Gaza health ministry spokesperson Ashraf Al-Qidra, who was inside the Al Shifa hospital in Gaza city, said an Israel tank was now stationed at the hospital gate.
"The tank is outside the gate of the outpatient clinic department, this is how the situation looks this morning," Qidra told Reuters by phone.
Israel has told civilians to leave and medics to send patients elsewhere. It says it has attempted to evacuate babies from the neo-natal ward and left 300 litres of fuel to power emergency generators at the hospital entrance, but the offers were blocked by Hamas.
Qidra, the Gaza health ministry spokesperson, denied rejecting the offers of fuel but said the 300 litres would power the hospital for just half an hour. Shifa needed 8,000-10,000 litres of fuel per day, which must be delivered by the Red Cross or an international aid agency, he told Reuters.
An Israeli official who requested anonymity said 300 litres could last several hours because only the emergency room was now operating, reducing the hospital's need for fuel.
The Gaza health ministry said that of 45 babies in incubators at Shifa, three had died as of Sunday. Qidra had no immediate update.

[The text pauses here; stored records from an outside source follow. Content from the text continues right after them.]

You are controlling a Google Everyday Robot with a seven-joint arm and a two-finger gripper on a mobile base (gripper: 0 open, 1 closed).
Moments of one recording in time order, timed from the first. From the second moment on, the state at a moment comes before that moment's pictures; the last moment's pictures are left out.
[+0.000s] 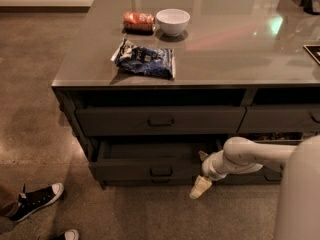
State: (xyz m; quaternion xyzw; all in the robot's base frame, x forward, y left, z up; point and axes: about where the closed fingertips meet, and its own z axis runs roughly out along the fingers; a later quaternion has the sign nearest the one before) arm 0.554 -0.162 0.418 -0.57 0.78 0.14 0.23
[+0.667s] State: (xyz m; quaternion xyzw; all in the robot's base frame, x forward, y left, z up) arm 0.547 -0.159 0.401 -0.59 0.78 0.14 0.16
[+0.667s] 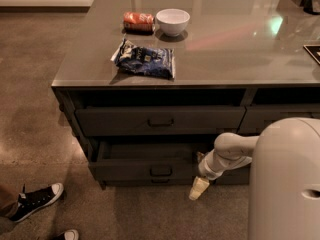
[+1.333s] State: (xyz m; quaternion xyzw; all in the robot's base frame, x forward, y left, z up) arm 0.540 -0.161 0.412 -0.59 0.78 0.14 0.15
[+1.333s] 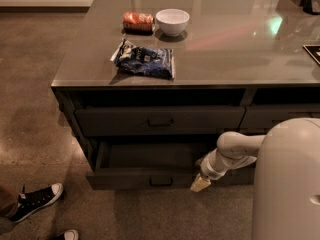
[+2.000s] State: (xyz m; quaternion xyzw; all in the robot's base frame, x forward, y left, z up) arm 0.516 -0.170 0.425 -0.59 0.77 0.15 0.18
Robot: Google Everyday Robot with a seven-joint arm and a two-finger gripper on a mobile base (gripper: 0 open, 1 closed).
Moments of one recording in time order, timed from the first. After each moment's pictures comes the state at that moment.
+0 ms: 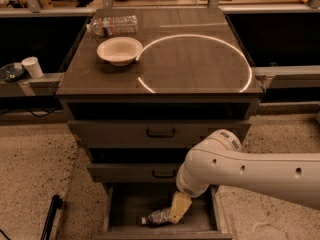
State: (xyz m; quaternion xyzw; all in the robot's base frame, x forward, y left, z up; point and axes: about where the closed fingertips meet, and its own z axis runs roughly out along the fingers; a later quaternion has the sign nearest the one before) arm 0.425 -0.072 0.568 -0.56 0.82 0.04 0.12
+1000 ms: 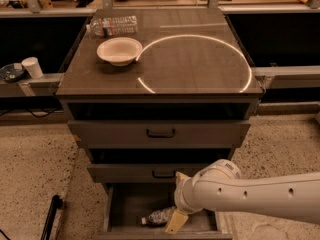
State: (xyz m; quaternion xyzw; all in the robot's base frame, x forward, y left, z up) arm 0.419 -0.048 0.497 -0.60 0.77 0.09 0.20
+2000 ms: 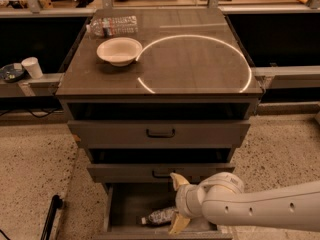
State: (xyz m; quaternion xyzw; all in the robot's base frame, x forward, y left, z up) arm 0.426 -0.041 0.469 -0.67 0.69 0.07 0.28
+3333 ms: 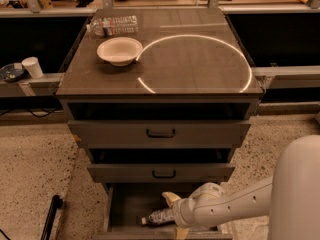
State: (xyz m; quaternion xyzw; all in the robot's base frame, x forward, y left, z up) arm 0.418 -0.038 0.321 -0.76 0.59 0.10 0.23
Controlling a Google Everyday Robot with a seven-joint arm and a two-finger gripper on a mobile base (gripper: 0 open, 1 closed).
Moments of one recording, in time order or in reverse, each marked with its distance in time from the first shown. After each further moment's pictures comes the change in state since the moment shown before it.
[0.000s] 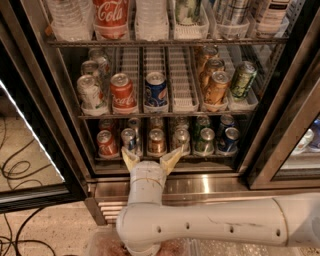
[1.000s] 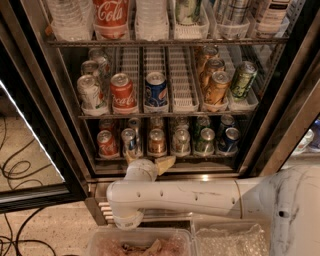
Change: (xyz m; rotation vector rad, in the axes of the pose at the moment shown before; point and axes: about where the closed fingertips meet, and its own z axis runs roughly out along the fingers) arm 0.103 0.013 0.077 0.167 0.243 0.028
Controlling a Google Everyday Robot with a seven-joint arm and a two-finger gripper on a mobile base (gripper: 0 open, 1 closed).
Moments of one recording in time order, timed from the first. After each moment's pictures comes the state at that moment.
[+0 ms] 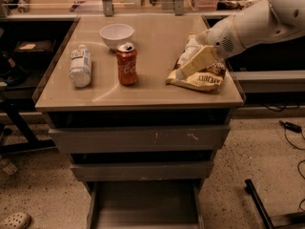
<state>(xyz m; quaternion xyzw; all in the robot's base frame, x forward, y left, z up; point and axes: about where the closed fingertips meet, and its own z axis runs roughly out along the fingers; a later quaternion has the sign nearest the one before) 0.625 -0.104 0.915 -0.49 0.75 0.24 0.37</state>
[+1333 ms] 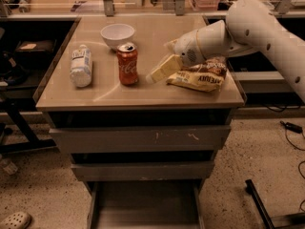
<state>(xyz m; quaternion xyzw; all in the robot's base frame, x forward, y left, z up) 0.657 -0.026 0.877 -0.50 0.71 0.30 0.39</state>
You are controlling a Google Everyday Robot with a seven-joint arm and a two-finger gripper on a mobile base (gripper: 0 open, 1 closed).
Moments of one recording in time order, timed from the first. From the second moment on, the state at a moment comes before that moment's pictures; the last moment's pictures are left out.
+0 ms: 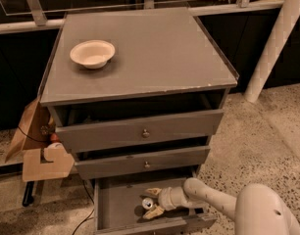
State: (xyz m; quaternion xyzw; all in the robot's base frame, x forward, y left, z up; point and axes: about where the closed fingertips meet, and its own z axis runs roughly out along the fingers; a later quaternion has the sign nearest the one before) arm 0.525 -0.013 0.185 -0.58 0.67 0.32 0.34
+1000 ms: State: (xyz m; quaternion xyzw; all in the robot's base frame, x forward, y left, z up) arm 0.526 -0.014 0.184 -0.58 0.67 0.32 0.34
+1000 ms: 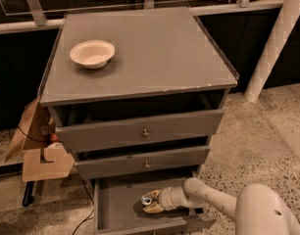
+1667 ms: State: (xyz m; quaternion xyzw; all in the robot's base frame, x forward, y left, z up) arm 0.519 -0.019 0.239 -0.57 0.66 0.34 0.35
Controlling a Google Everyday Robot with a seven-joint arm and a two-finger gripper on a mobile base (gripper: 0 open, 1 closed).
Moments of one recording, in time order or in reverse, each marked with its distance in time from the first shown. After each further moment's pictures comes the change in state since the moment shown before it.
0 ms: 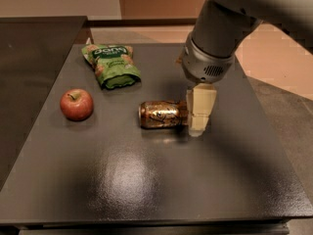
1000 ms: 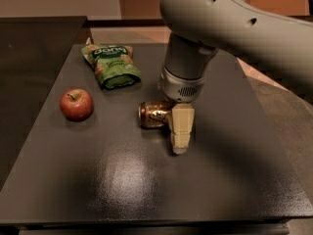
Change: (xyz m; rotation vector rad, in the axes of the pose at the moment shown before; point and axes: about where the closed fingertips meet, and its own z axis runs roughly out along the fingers) arm -0.023 0.017 0.057 -0.106 0.063 -0.044
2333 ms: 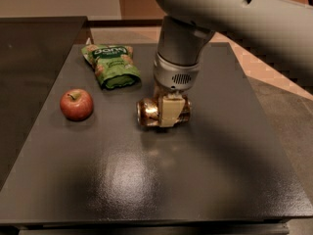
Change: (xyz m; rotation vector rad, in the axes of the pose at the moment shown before) arm -0.019 -0.005 -0.022 -0.022 -0.023 -0.011
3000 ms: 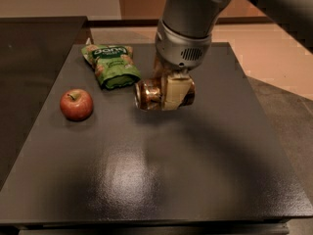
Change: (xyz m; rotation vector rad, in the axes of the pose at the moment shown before) arm -0.011 0.004 -0.059 0.066 -0.028 -0.088
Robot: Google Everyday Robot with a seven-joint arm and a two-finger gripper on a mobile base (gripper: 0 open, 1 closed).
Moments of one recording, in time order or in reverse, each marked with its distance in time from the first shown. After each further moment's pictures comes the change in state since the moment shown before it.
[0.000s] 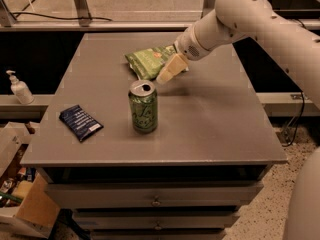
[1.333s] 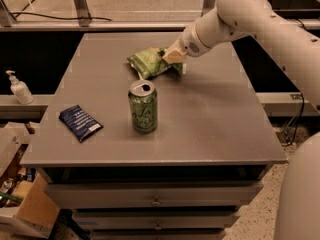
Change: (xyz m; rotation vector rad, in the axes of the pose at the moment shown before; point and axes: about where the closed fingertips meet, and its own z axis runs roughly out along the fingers) arm -0.007 -0.016 0.006 0.004 -0.039 0.022
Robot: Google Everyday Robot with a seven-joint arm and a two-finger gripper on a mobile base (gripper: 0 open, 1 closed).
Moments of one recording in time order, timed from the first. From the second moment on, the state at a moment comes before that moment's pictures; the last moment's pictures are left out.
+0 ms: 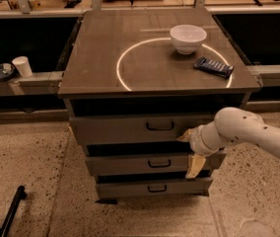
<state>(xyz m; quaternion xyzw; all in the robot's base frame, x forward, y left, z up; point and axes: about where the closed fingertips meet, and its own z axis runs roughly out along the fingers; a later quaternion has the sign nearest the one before) 0.572 -0.168 0.565 -0.70 0.66 0.04 0.26</state>
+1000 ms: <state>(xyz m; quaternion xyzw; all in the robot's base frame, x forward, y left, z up) 0.558 -0.171 0.565 -0.70 0.66 0.04 0.26</state>
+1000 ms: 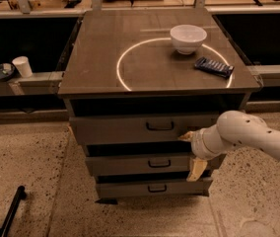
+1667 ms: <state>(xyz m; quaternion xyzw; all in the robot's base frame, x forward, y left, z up) 0.550 -0.176 0.578 -0.71 0.65 0.05 0.28</state>
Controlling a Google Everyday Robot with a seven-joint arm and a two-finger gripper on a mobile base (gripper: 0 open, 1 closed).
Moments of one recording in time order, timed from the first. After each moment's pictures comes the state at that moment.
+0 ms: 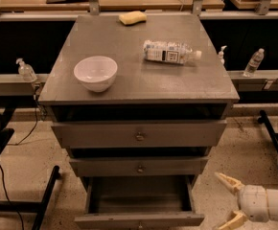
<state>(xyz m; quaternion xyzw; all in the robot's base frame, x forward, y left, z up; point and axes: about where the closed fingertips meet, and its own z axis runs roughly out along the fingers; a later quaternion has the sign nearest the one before) 0.385 -0.246 0.556 -0.47 0.71 0.33 0.41</state>
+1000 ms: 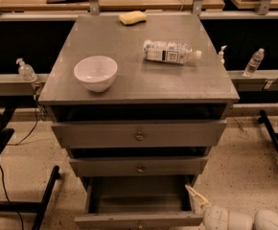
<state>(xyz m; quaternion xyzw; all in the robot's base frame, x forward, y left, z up) 0.375 -0.158 0.465 -0.54 0.62 0.26 0.51</state>
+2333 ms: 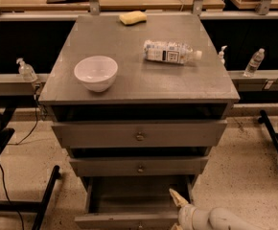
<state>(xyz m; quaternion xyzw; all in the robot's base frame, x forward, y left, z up) 0.438 -0.135 0.281 -0.63 0.65 0.10 0.41</state>
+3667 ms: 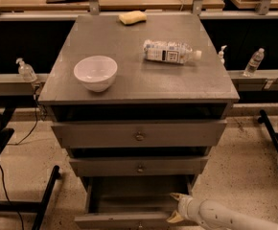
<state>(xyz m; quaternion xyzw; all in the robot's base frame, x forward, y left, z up) 0.510 -0.173 0.212 -0.60 0.71 0.00 0.37</state>
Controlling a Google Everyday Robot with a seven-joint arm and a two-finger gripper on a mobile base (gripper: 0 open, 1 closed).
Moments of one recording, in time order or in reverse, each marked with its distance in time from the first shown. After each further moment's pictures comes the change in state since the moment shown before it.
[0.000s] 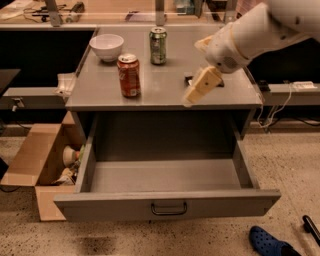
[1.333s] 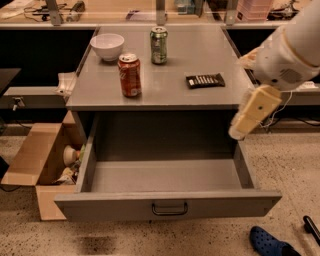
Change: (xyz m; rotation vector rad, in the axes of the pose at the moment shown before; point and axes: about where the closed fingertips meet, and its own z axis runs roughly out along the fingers) arm 0.056 0.086 -0.106 -0.036 0.299 0.041
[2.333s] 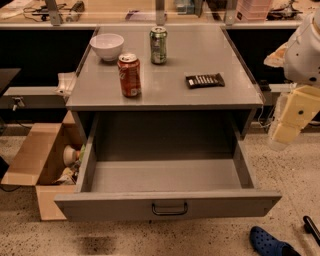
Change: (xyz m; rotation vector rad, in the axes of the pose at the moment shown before) arm 0.032 0.026 -0.049 0.005 0.214 -0.031
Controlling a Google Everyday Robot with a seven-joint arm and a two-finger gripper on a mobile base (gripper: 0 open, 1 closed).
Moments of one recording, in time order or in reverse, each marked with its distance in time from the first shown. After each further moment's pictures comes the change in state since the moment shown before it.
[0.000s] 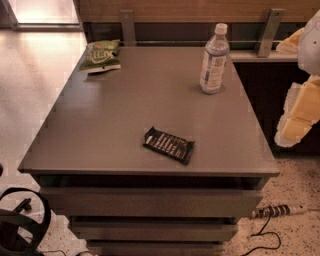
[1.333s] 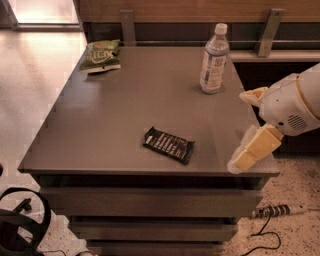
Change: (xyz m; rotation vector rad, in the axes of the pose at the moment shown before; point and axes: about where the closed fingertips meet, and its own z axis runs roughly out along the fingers) arm -0.026 0.035 0.105 -0.149 -0.391 0.151
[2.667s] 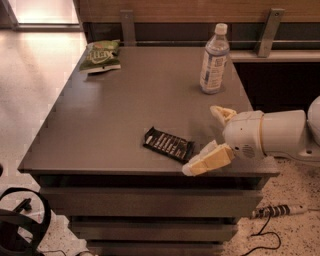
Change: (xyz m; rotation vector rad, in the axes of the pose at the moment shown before) arm -0.031 0.006 0.081 0.054 -0.393 0.095
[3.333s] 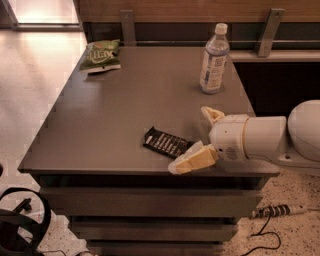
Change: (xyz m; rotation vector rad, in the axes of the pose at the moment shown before) arm -0.007 0.003 0.028 0.042 -0.038 0.012
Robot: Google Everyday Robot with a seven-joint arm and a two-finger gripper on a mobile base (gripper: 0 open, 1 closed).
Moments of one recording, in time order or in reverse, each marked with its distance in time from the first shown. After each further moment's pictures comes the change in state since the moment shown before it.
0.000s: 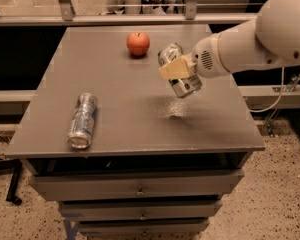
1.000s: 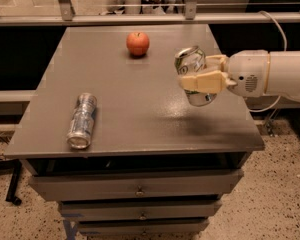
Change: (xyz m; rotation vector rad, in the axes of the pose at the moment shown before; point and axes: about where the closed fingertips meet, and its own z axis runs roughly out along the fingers) arm 0.012 0.015 -0.056 -0.357 -0.365 -0.200
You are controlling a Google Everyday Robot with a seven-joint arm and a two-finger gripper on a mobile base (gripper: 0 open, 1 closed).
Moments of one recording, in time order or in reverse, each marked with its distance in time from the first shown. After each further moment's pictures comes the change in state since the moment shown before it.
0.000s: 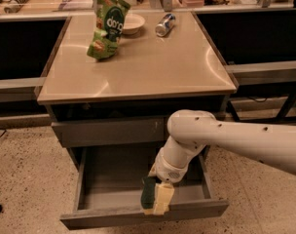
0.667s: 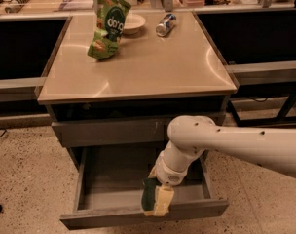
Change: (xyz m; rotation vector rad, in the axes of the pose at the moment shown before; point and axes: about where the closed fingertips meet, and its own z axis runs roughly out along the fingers) arm 0.010 -0.006 0.014 0.022 0.001 -0.011
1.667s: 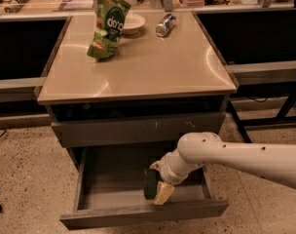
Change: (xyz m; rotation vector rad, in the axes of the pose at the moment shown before) arm 0.028 -0.071 0.039 0.252 -0.092 -0.102
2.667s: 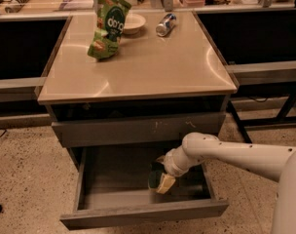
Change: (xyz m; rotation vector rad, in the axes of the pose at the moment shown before) arm 0.055 -0.060 0.055 0.049 -0.046 0.066
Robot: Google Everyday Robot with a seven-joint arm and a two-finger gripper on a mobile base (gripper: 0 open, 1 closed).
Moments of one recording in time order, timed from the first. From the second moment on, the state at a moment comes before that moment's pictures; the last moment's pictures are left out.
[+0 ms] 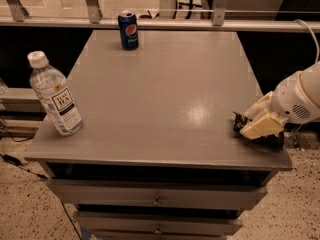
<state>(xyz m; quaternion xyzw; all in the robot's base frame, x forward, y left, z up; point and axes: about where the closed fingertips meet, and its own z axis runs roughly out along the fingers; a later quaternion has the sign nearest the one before) 0.469 -0.235 0.842 -0.50 0.83 0.10 0.23</state>
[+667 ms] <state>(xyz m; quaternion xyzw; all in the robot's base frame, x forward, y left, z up) 0.516 -0.226 0.907 -0.51 0.80 0.10 0.29</state>
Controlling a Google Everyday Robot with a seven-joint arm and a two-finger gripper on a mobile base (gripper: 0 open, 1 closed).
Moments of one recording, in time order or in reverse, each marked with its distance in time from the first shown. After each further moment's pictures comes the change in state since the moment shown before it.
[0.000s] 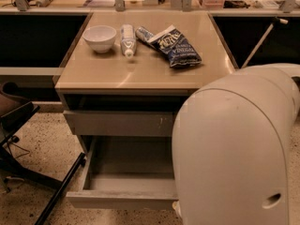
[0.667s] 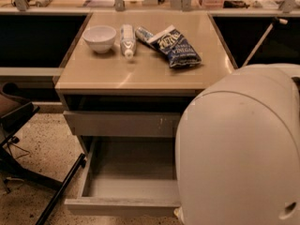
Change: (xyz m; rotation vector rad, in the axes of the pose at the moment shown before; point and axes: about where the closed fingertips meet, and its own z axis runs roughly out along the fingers) arm 0.017 0.005 -0.015 0.004 0.040 0.000
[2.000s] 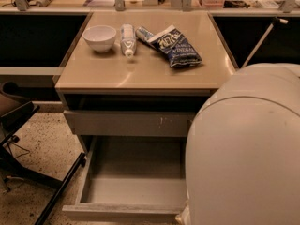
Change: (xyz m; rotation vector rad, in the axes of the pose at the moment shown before) arm 0.014 0.001 -0.014 0.005 0.033 0.003
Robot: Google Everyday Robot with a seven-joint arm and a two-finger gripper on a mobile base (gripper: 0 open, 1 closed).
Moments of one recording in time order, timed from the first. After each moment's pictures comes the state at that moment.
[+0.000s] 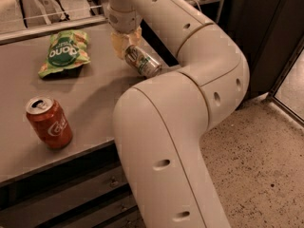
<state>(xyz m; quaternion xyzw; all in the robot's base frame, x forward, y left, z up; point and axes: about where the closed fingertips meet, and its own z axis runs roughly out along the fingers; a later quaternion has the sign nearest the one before) 0.733 0.057 0.883 -0.39 0.92 0.00 0.09</state>
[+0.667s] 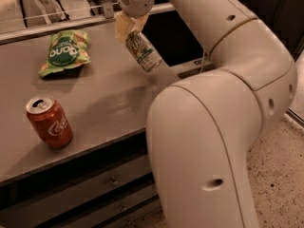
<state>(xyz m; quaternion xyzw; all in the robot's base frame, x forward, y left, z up) 0.732 0.045 0.939 -0.38 0.90 0.06 0.19</state>
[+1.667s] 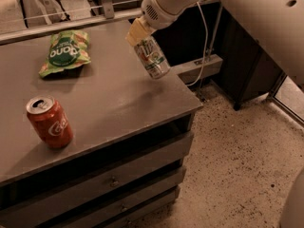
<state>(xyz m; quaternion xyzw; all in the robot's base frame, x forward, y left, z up) 0.681 0.010 0.958 -0.40 0.84 0.12 0.33</state>
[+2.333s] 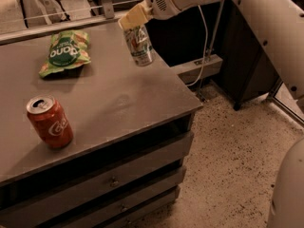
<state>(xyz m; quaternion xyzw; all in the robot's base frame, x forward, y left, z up) 0.698 0.033 0.995 -0.43 0.76 0.26 0.41</state>
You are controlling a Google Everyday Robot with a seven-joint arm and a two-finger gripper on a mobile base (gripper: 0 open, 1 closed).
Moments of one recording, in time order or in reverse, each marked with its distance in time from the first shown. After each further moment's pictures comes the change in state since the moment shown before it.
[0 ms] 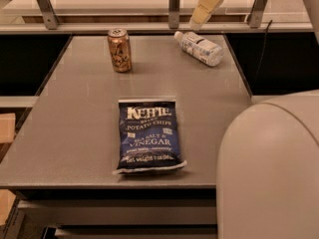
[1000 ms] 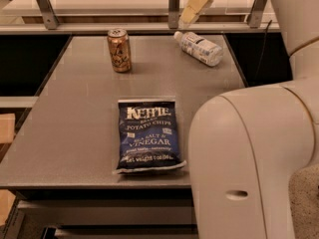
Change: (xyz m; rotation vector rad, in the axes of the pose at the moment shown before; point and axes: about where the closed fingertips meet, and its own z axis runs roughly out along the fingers) arm -0.013 -0.008 0.032 -0.024 0.028 0.160
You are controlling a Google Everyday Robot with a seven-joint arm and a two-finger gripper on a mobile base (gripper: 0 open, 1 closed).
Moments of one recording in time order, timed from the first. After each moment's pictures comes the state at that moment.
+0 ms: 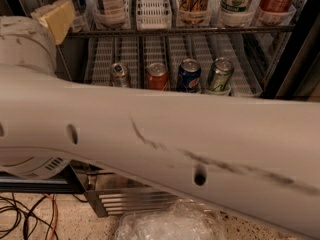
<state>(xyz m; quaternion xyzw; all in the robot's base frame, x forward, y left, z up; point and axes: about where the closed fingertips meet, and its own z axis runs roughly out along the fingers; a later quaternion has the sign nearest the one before) 0.520 0.235 1.078 -0.16 0.66 0.12 0.73</state>
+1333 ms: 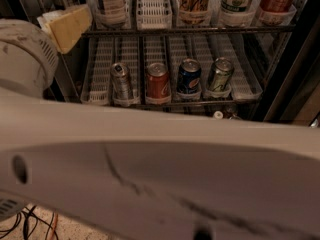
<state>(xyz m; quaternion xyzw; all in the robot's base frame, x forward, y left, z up) 0.492 0.201 1.079 -0.10 0.70 0.04 0.71</state>
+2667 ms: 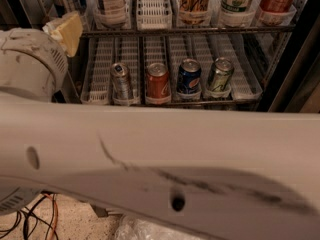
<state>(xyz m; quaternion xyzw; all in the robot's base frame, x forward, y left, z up) 0.511 0.183 1.064 -0.07 0.69 0.01 0.72</state>
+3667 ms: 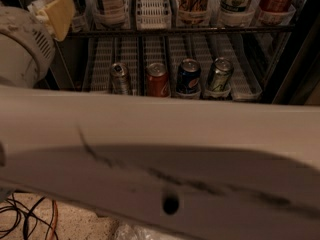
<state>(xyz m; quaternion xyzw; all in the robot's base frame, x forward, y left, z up) 0.499 0.188 1.099 -0.06 0.68 0.01 0.73</state>
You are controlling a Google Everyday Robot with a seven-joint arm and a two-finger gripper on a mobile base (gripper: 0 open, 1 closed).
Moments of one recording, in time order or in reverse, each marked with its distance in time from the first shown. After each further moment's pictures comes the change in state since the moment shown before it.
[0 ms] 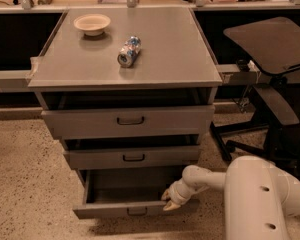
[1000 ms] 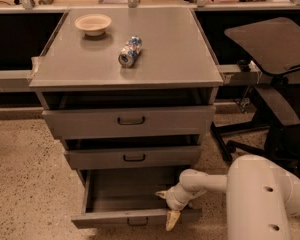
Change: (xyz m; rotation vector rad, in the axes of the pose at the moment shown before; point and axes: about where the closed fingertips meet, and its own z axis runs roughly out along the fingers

A surgeon at the hospital, Dr Ahmed El Mokhallalati, said on Sunday bombing had forced staff to line up premature babies on ordinary beds, using the little power available to run warm them.
"We are expecting to lose more of them day by day," he said.
Al Shifa was "not functioning as a hospital anymore", World Health Organization chief Tedros Adhanom Ghebreyesus said in a post on X.
"Tragically, the number of patient fatalities has increased significantly," he said. "The world cannot stand silent while hospitals, which should be safe havens, are transformed into scenes of death, devastation, and despair."
POLARISED WORLD The more than month-long conflict has polarised the world, with many countries saying that even the shocking brutality of the Hamas attacks did not justify an Israeli response that has killed so many civilians in a crowded territory under siege.
Israel says it must destroy Hamas, and the blame for harm to civilians falls on fighters who intentionally hide among them. It has rejected demands for a ceasefire, which it says would only prolong the suffering by giving Hamas a chance to regroup, a position supported by Washington, which nevertheless says it is pressing its ally to protect civilians.
"The United States does not want to see firefights in hospitals where innocent people, patients receiving medical care, are caught in the crossfire and we've had active consultations with the Israeli Defence Forces on this," White House National Security Adviser Jake Sullivan told CBS News.
Hundreds of thousands of civilians are believed to remain in the northern part of Gaza where the fighting is focused, despite Israel's order to leave. Israel has also regularly bombed the south, leaving Gazans saying they have nowhere safe to go.
The order to leave the north amounted to a choice "whether to stay in your home, where your memories are and where you were born, and go to nowhere or be bombed," said Ahmed, 42, reached by phone in the Jabalia refugee camp in northern Gaza.
"Most of the people in Jabalia didn't leave and they don't want to leave. Israel doesn't differentiate between north and south," he said.
In the south, Israeli planes bombed several houses in Khan Younis. In one strike health officials said seven people were killed and several wounded.
At Nasser Hospital, people in private cars brought casualties including children to the emergency department.
"There are dead bodies under the rubble, we need ambulances," one of the men cried.
The conflict has raised fears of a broader conflagration. Lebanon-based Hezbollah, which like Hamas is backed by Iran, has traded missile attacks with Israel, and other Iran-backed groups in Iraq and Syria have launched at least 40 separate drone and rocket attacks on U.S. forces.
The United States carried out two air strikes in Syria against Iran-aligned groups on Sunday, a U.S. defense official told Reuters, in what appeared to be the latest response to the attacks.
Iran has praised the Hamas attacks on Israel but denied being behind them.